## Brief
The output should be every line below that includes the word "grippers".

## Supplied information
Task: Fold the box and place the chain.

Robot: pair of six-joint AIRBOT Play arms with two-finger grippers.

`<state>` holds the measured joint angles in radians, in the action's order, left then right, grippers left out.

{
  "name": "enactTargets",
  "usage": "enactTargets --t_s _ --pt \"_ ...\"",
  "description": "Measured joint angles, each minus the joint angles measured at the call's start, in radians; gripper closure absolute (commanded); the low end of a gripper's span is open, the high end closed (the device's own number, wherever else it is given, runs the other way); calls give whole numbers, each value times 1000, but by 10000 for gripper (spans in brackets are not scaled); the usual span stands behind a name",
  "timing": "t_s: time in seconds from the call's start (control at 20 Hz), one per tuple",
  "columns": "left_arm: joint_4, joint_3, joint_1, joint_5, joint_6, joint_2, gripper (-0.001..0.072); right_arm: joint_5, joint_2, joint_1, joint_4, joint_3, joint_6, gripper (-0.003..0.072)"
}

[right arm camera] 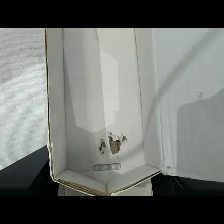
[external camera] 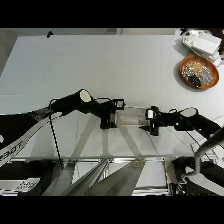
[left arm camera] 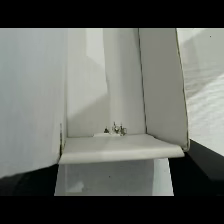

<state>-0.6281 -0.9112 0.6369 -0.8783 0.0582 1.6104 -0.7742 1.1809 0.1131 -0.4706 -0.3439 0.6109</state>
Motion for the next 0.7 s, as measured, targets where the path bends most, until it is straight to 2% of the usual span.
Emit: enactTargets --t_s 0.1,0.2,0.3,0.35,0.4,0.7 --pt "17 2 1 11 16 0 36 0 0 0 0 0 0 279" --pt "29 4 2 23 27 0 143 0 0 0 0 0 0 279" --pt "37 5 3 30 30 0 417 0 0 0 1 0 0 279" --pt "40 5 3 30 33 0 527 0 0 0 1 0 0 279" --pt "42 5 5 31 35 0 581 0 0 0 1 0 0 279" --pt "47 5 22 34 38 0 575 -1 0 0 0 0 -1 279"
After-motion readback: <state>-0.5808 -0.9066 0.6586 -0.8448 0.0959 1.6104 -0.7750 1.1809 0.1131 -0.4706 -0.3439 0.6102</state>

## Result
Robot: pair of six-joint AIRBOT Play arms with two-finger grippers.
`<state>` holds the measured joint angles in radians, in the action's order, left then right, grippers left out.

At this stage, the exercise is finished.